ぽんぽん、と白羽達とは反対側の席に座っている九実の背を優しく摩ってやりながら、移り変わる景色をぼんやりと眺める。数分前まで茜色に染まっていた空も、もう薄暗くなっている。帰る頃には暗くなっているか、と考えながら、今度は眠っている兄妹達に視線を移した。
誰よりも騒いでいた六月や七緒は予想出来たものだが、二宮や三央まで眠っているとは意外だった。抵抗空しくアトラクションに乗せられていたし、疲れは溜まっていたのかもしれないが。
「しかし、皆よく笑っていたな……」
「兄さん達も、なんだかんだ言って楽しんでたね」
独り言のつもりで発した言葉に、返事がきた。どうやら、四音も起きていたらしい。九実を挟んで座っている四音に顔を向けて、問い掛ける。
「四音兄さんは楽しかったか?」
「うん。まさか、皆で一緒に来られるとは思っていなかった」
「また行きたいと思うか?」
「……どうだろう。少し前までとは全然違うから、よく分からないや」
四音が感じているように、一華達兄妹の関係性は以前と比べてかなり変化している。いい方向へ変化していると思いたいものだが、まだ受け入れきれていない部分が、四音にはあるに違いない。
「そうか。私はこれから、こんな日を過ごす事が当たり前に感じられるようになりたいと思っている」
失ってしまった時間は、取り戻せない。それでも、最後ふりかえった時に「楽しかった」「幸せだった」と言えるような時間を作っていきたいと、心の底から願っているのだ。
「遅くなってしまったがな」
「……ううん。とてもいいと思う」
誰かに賛同してもらえると、このまま進んでもいい、と安心出来るような気がする。四音に笑みを向けてから、一華は立ち上がった。
「良かった。さて、そろそろ皆を起こさないと。乗り過ごしてしまう」
「そうだね。九実君は僕が背負って歩くよ」
「疲れたら交代するからな」
「家まで歩くだけなら大丈夫だよ」
そう言ってくれた四音に九実の事は任せて、一華は眠っている皆を起こし始める。
駅で白羽と亜閖と別れて、一華達が屋敷に帰ってきたのは七時を過ぎた頃だった。夕飯を食べてからシャワーを浴び、自室に戻ろうと廊下を歩く。

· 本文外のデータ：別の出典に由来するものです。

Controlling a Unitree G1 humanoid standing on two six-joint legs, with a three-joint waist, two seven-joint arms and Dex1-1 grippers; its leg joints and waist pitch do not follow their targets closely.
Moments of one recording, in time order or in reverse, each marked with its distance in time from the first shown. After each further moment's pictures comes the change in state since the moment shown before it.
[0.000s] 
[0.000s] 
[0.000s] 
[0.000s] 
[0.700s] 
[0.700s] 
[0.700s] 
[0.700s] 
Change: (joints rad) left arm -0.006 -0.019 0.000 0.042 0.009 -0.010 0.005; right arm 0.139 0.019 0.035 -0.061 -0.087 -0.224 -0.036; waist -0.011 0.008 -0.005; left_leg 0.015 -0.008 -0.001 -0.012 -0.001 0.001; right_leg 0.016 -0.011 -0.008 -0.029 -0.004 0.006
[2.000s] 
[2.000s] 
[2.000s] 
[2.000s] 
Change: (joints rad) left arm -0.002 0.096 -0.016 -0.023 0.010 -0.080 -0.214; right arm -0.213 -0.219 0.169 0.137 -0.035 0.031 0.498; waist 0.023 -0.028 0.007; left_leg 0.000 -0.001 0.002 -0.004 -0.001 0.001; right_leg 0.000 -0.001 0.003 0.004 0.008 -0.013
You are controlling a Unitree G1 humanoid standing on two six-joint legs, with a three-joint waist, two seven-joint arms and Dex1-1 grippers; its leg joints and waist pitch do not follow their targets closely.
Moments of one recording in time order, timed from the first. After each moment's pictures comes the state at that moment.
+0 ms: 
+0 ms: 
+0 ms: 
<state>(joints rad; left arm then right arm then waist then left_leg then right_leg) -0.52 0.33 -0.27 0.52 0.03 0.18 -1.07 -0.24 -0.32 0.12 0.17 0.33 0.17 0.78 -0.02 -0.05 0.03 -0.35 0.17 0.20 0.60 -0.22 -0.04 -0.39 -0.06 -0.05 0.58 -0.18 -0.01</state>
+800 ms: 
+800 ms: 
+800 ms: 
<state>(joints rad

兄妹達もそれぞれ自分たちの時間を過ごしているのだろう、屋敷内はかなり静かだった。
部屋に戻る前に少しだけ風に当たろうか、と一華は縁側に腰掛け溜息をつく。そこでようやく、身体の力が抜けたような気がした。そしてふと、白羽と観覧車に乗った時の事が鮮明によみがえってきた。
(頬……初めて、キスされ……)
心のどこかで期待していた事だが、まさか現実に起こるなんて。観覧車に乗っていた時の熱が戻って来たようだ、と縋るように頬に手を伸ばした瞬間――
「お姉様!」
と呼び掛けられて、一華はばっと手を離した。
「わっ、九実君!? 起きていたんだな」
一華を呼び掛けたのは、帰りに眠ってしまい、夕飯の時も起きてこなかった九実だった。
「はい。帰り道背負ってくれていたと聞いたので、四音お兄様にお礼を言ってきたんです。気が付いたら部屋で寝ていたので驚きました……」
「起こそうか迷ったんだが、疲れているようだったから」
「今日はありがとうございました。とても楽しかったです。それで……あの……わがままを言ってしまってもいいですか……?」
「どんなわがままだ?」
「また、皆でどこか遊びに行きたいです」
わがまま、と言われて少し身構えてしまったが、思っていた以上に可愛いわがままだった。思わず笑ってしまいそうになるのを堪えて、一華は頷く。
「勿論。色々なところに行こうな」
「ありがとうございます!」
一華の返答がよっぽど嬉しかったのか、九実はぱぁっ、と顔を明るくさせた。なんとも可愛い笑顔だ。堪えていた笑みが、九実に釣られたようにこぼれてしまう。
「それでは、おやすみなさい」
「あぁ、おやすみ」
九実の声色は弾んでいた。自分の部屋に戻っていく小さな背中を見送ると、またもや静かな雰囲気に包まれる。そして今度こそ、白羽にキスされた頬に手を当てた。
「…………」
気を抜くと、にやけてしまいそうだ。膝を抱えるように座り直して、誰にも見られないように顔を伏せてから、存分に顔の筋肉を弛ませる。
「……えへへ……」
そんな締まりのない笑みが、口からこぼれたのだった。